O Supremo Tribunal Federal (STF) adiou, nesta quarta-feira (15), a definição sobre a legalidade da nomeação de parentes para cargos de natureza política, como secretários municipais e estaduais. O julgamento foi interrompido por um pedido de vista do ministro Gilmar Mendes, logo após uma mudança significativa no placar da Corte.
Até então, o STF possuía uma maioria formada (6 a 1) para permitir que governadores e prefeitos indicassem familiares para cargos políticos. No entanto, o cenário mudou quando o relator do caso, ministro Luiz Fux, decidiu reformular seu posicionamento original.
O ministro Luiz Fux agora defende que a proibição do nepotismo deve, sim, alcançar os cargos políticos.
"Hoje em dia, entendemos que não pode nomear cônjuge, companheiro, parente em linha reta. Por que tem de nomear esses parentes?", questionou Fux durante a sessão.
A nova tese do relator foi acompanhada pelos ministros Flávio Dino e Cármen Lúcia. A ministra destacou a necessidade de combater o patrimonialismo histórico no Brasil, citando até a carta de Pero Vaz de Caminha para ilustrar a tradição de "arranjar espaço para os seus".

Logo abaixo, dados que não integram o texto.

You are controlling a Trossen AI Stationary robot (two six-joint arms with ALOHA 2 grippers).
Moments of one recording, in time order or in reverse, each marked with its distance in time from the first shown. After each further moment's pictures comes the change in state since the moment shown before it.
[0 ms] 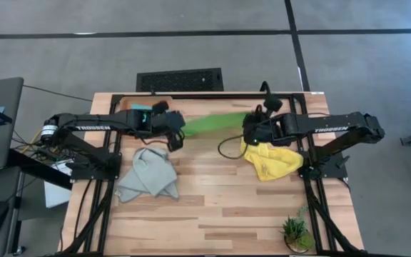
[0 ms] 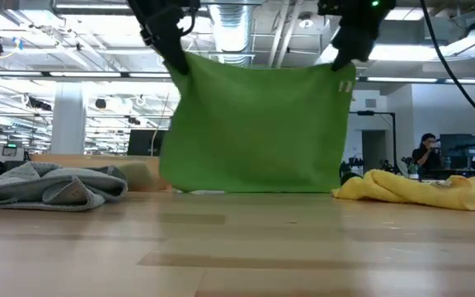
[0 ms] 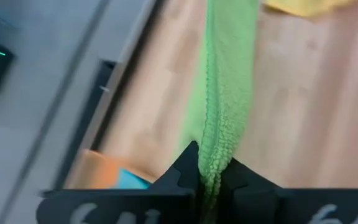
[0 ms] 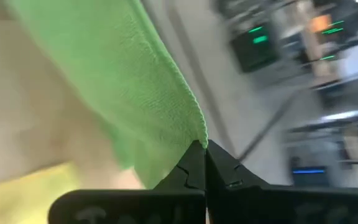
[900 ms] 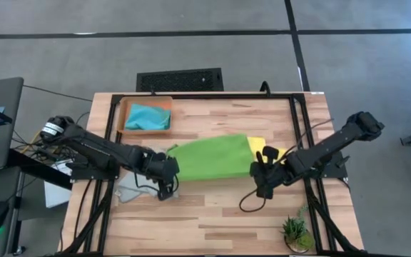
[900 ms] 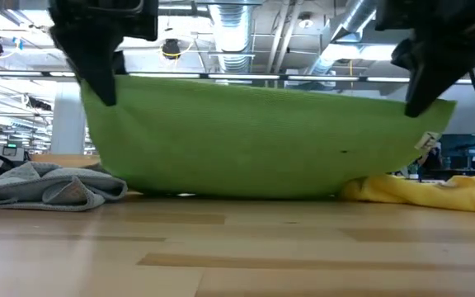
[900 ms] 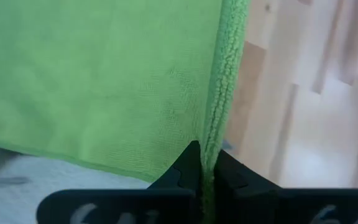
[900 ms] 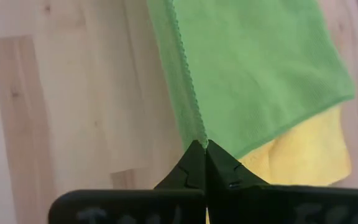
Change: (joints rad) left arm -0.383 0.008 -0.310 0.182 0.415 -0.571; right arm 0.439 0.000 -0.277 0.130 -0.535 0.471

A discussão gira em torno da Súmula Vinculante 13, editada em 2008, que proibiu o nepotismo no serviço público para cargos administrativos. Na época, porém, o STF abriu uma exceção para cargos políticos (secretários e ministros).
O recurso atual contesta uma lei da cidade de Tupã (SP), que em 2013 proibiu a contratação de parentes em toda a gestão municipal, indo além do que o Supremo permitia na época. Se o STF mudar seu entendimento agora, a proibição de contratar parentes passará a ser a regra geral, inclusive para o primeiro escalão de prefeituras e governos.
Com o pedido de vista de Gilmar Mendes, não há previsão de quando o processo retornará à pauta. O resultado final terá repercussão geral, ou seja, o que for decidido valerá para todas as administrações públicas do país.